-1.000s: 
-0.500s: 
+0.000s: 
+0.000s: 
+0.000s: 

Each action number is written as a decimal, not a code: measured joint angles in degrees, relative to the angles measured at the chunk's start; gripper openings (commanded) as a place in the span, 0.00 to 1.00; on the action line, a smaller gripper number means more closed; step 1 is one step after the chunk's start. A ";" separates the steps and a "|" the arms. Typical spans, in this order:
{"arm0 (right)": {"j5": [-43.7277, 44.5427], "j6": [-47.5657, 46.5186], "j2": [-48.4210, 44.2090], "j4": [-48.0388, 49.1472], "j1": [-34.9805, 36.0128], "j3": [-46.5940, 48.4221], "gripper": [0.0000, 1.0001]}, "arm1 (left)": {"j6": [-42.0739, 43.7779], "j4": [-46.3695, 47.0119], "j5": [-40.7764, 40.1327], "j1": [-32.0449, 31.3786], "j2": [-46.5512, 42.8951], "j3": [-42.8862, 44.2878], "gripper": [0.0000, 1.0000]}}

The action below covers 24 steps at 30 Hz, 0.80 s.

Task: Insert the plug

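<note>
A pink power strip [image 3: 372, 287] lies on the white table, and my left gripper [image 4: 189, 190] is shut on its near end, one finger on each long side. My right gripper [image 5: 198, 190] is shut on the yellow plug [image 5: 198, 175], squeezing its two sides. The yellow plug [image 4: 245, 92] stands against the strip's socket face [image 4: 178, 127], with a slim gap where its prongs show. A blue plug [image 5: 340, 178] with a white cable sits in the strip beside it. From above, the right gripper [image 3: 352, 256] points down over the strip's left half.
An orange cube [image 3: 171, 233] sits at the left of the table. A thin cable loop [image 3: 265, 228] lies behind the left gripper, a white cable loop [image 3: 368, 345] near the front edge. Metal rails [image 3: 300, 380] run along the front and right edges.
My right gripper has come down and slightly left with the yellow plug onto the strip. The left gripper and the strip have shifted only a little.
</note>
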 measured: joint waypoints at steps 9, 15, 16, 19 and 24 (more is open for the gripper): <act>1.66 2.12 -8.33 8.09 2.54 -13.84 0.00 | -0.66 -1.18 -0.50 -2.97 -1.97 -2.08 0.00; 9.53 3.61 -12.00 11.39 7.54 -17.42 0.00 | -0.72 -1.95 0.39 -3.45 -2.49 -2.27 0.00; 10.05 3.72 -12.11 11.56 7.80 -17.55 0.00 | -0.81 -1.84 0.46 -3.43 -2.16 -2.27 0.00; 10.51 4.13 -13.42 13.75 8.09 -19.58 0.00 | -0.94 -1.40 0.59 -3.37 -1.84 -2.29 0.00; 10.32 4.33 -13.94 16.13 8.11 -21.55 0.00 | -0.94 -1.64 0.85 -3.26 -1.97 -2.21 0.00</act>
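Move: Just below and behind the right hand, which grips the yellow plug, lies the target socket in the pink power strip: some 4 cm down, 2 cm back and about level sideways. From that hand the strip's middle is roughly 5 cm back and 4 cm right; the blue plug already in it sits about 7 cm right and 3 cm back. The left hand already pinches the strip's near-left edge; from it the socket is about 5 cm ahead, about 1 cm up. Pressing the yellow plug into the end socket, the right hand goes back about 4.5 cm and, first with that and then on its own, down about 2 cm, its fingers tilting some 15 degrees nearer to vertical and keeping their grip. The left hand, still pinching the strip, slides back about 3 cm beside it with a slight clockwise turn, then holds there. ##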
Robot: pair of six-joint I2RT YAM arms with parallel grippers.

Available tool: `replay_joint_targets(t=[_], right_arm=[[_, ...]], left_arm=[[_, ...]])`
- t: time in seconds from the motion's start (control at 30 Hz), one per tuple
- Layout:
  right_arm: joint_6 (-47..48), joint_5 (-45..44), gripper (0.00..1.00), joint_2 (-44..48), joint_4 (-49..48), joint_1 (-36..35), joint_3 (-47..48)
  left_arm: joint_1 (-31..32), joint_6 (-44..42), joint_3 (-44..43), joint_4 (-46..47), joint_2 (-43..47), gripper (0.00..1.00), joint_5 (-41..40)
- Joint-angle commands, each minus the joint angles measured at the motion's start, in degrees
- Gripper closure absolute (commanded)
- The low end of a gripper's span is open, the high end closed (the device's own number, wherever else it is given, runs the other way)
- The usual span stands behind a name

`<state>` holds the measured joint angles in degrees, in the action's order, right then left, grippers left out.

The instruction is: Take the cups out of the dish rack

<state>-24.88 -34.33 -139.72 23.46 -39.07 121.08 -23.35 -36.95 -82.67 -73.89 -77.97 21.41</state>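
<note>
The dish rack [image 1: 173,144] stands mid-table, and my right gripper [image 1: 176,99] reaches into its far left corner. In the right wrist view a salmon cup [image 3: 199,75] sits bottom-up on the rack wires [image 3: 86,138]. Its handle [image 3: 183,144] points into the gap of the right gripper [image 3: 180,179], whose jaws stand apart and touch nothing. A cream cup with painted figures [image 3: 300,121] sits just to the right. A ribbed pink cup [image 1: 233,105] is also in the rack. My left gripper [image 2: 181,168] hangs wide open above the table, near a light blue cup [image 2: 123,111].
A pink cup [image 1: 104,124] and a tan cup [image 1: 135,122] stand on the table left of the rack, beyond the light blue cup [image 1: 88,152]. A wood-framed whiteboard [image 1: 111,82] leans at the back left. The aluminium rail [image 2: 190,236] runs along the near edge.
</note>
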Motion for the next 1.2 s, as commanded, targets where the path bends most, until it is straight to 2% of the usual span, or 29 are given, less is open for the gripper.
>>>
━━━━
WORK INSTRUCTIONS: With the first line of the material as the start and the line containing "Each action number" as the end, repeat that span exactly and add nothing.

ANSWER:
-1.000s: 
-0.500s: 
+0.000s: 
+0.000s: 
+0.000s: 

Each action number is written as a decimal, not a code: measured joint angles in degrees, relative to the angles measured at the chunk's start; gripper openings (commanded) as a place in the span, 0.00 to 1.00; on the action line, a smaller gripper number means more closed; step 1 is one step after the chunk's start. A ";" separates the steps and a "|" the arms. Typical spans, in this order:

What appears above is the complete answer to the exercise.